From the records below, please return each line that holds the word "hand".

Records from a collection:
Segment Open

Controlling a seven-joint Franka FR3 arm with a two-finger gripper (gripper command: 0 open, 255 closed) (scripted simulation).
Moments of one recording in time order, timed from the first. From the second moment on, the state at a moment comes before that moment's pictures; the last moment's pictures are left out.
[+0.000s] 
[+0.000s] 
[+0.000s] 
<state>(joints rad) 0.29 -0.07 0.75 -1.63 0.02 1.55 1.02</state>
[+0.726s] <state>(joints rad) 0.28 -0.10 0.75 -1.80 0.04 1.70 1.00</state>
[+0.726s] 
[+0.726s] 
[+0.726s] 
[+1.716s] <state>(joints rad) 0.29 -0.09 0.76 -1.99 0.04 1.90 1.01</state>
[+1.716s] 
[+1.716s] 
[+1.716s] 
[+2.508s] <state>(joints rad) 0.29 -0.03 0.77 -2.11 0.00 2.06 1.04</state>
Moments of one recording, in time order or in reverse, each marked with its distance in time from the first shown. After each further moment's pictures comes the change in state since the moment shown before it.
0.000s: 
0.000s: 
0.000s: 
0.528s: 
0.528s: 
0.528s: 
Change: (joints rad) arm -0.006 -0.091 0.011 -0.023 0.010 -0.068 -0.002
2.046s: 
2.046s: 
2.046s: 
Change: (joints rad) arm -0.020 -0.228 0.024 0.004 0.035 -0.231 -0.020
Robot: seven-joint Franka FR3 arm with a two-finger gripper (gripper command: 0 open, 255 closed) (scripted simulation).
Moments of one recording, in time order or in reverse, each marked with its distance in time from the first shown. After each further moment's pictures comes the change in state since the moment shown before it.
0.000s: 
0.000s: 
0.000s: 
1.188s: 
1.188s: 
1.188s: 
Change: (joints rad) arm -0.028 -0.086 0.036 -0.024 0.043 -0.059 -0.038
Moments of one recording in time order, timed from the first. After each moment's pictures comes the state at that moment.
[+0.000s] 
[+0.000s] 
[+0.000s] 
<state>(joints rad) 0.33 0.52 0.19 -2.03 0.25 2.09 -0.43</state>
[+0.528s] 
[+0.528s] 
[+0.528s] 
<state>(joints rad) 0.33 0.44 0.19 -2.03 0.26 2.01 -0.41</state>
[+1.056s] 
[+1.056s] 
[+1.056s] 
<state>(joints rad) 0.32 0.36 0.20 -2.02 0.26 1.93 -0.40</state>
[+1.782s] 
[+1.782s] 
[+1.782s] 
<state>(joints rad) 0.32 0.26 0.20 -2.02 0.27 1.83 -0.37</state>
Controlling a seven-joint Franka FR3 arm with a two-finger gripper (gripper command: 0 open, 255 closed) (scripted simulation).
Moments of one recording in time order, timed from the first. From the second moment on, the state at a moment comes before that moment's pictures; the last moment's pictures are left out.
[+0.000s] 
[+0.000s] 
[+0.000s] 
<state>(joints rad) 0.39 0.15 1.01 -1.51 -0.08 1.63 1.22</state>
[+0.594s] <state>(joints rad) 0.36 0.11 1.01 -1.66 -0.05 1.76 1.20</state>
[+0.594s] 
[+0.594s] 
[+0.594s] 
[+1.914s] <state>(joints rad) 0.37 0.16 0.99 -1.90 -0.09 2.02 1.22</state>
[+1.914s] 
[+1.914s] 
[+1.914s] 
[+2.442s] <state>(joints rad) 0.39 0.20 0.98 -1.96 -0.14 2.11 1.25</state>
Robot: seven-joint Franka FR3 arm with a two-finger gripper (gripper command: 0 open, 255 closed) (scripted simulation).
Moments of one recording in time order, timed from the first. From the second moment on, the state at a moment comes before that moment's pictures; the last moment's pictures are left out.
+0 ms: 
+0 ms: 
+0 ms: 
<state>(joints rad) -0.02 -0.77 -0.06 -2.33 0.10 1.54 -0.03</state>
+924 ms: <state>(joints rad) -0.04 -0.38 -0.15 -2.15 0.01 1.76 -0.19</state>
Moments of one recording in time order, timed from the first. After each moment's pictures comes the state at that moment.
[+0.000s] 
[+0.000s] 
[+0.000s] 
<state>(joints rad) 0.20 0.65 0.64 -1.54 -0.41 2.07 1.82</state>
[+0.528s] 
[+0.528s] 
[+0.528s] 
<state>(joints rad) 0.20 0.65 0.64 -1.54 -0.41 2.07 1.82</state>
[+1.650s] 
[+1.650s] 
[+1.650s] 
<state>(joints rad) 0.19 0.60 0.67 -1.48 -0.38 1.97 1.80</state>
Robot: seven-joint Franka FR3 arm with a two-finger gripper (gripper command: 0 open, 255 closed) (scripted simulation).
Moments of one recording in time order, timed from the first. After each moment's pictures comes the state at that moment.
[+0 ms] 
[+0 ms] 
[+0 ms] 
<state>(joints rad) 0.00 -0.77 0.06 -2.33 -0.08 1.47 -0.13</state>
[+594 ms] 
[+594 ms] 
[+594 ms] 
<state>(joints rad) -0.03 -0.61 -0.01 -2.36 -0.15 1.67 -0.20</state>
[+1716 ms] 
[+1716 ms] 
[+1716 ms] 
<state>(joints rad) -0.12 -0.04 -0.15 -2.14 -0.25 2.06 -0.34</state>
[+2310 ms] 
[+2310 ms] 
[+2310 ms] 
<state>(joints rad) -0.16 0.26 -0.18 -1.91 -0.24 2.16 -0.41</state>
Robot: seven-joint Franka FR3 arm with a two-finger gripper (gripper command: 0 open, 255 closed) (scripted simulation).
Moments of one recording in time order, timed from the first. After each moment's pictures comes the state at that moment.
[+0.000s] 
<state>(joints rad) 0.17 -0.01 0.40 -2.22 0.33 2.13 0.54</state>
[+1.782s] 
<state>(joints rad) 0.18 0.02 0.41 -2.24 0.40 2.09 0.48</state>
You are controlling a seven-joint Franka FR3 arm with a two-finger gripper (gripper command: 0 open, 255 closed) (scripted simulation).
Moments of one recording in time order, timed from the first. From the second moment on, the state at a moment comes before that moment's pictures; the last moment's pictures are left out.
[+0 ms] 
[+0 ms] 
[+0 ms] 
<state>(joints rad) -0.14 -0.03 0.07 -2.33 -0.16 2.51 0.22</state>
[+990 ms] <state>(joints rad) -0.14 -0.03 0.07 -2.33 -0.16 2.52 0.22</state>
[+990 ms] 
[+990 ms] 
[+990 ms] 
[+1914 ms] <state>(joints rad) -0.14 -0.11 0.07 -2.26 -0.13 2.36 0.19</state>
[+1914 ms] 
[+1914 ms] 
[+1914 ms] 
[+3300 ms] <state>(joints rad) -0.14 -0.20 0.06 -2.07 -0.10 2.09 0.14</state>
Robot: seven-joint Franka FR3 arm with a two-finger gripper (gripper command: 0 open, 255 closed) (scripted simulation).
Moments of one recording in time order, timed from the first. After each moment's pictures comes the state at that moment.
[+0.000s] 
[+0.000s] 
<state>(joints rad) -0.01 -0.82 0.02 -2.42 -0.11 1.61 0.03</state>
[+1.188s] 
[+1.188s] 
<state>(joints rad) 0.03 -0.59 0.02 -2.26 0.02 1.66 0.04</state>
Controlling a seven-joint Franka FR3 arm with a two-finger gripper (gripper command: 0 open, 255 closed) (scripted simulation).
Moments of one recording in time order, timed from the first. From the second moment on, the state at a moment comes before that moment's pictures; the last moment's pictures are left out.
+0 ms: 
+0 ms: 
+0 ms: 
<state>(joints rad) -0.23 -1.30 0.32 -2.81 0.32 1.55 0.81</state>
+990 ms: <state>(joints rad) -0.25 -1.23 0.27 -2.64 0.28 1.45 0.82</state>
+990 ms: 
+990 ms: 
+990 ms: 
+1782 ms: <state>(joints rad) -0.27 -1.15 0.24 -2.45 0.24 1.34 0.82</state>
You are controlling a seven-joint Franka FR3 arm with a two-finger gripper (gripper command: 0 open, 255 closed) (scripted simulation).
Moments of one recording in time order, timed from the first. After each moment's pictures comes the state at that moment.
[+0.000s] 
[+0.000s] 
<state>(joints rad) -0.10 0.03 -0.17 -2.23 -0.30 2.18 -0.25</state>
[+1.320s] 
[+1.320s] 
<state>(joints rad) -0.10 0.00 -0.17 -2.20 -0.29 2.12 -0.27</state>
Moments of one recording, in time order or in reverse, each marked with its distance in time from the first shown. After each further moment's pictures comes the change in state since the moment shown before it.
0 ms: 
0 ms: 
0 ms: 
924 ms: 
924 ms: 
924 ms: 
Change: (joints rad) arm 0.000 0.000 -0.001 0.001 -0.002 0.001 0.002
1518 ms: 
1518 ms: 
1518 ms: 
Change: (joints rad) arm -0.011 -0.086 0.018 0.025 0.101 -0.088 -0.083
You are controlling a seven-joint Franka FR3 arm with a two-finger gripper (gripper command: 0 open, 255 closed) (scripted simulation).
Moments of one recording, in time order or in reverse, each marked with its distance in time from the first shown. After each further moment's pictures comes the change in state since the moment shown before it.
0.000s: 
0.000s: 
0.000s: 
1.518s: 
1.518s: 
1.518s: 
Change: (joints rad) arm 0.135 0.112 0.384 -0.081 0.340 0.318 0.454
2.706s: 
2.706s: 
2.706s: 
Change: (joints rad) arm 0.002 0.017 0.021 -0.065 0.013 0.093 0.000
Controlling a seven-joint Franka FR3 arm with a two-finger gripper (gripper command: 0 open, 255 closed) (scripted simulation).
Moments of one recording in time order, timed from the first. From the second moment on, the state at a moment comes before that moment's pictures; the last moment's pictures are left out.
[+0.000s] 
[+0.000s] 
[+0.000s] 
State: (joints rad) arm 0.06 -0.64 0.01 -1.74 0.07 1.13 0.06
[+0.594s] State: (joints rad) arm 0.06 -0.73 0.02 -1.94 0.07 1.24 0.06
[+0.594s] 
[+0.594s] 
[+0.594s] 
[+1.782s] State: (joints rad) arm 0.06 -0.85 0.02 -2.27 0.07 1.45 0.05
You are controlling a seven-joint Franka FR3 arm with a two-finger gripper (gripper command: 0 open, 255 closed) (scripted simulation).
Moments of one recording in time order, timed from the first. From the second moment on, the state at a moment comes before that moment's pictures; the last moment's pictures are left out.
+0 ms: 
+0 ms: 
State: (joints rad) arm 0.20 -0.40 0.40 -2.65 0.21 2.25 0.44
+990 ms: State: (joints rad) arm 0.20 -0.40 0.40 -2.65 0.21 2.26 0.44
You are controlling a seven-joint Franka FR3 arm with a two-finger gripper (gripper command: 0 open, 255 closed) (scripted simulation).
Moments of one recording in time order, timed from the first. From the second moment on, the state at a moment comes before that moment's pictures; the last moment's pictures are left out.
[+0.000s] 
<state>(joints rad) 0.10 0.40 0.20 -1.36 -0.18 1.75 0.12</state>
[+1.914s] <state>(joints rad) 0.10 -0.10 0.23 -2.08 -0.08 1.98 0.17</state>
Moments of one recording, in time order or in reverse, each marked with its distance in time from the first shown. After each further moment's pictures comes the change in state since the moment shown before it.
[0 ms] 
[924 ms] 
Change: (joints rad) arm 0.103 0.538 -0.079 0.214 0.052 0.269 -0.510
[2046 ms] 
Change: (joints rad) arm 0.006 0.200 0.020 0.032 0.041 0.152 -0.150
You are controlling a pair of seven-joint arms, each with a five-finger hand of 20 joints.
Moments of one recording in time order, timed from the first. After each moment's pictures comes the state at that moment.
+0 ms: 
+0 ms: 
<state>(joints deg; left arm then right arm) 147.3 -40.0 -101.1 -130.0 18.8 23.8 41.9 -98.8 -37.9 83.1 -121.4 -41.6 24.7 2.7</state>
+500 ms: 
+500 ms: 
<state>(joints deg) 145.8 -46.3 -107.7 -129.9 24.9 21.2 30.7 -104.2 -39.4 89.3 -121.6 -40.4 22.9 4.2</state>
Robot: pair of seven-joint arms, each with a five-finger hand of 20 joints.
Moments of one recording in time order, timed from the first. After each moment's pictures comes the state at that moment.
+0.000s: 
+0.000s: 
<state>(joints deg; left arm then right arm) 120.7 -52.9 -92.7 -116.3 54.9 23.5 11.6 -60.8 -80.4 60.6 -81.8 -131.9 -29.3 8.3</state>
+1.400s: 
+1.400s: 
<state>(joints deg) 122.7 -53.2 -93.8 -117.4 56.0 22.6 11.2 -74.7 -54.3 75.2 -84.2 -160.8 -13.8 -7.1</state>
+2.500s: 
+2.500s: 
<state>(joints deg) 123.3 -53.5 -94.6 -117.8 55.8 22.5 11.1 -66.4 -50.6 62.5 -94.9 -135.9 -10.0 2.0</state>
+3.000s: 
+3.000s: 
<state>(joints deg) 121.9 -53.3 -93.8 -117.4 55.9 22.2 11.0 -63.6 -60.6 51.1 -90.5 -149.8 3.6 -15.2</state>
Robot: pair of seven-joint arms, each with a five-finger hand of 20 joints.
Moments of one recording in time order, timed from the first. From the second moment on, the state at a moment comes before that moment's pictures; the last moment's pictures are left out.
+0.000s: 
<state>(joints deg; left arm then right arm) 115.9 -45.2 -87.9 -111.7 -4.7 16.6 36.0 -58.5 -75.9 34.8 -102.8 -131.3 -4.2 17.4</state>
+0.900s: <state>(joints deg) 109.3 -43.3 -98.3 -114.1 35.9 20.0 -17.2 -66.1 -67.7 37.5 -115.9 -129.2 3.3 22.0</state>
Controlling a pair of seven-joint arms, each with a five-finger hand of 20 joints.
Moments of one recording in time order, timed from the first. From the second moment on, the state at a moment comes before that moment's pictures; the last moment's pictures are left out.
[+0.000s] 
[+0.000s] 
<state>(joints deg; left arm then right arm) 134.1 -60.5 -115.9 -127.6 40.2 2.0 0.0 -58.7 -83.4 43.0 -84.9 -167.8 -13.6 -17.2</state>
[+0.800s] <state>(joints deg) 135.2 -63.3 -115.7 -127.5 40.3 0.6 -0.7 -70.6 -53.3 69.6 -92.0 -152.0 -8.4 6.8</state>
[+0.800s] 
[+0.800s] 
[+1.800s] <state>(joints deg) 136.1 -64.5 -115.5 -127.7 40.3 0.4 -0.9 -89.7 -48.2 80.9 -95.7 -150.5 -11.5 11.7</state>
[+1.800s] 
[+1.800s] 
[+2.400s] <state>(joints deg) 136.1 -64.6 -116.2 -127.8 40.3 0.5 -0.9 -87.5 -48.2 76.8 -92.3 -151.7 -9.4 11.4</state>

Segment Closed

▸ WRITTEN ANSWER
You are controlling a pair of seven-joint arms, each with a five-finger hand of 20 joints.
Robot: pair of seven-joint arms, each with a five-finger hand of 20 joints.
Robot: pair of seven-joint arms, each with a five-finger hand of 20 joints.
Controlling a pair of seven-joint arms, each with a five-finger hand of 20 joints.

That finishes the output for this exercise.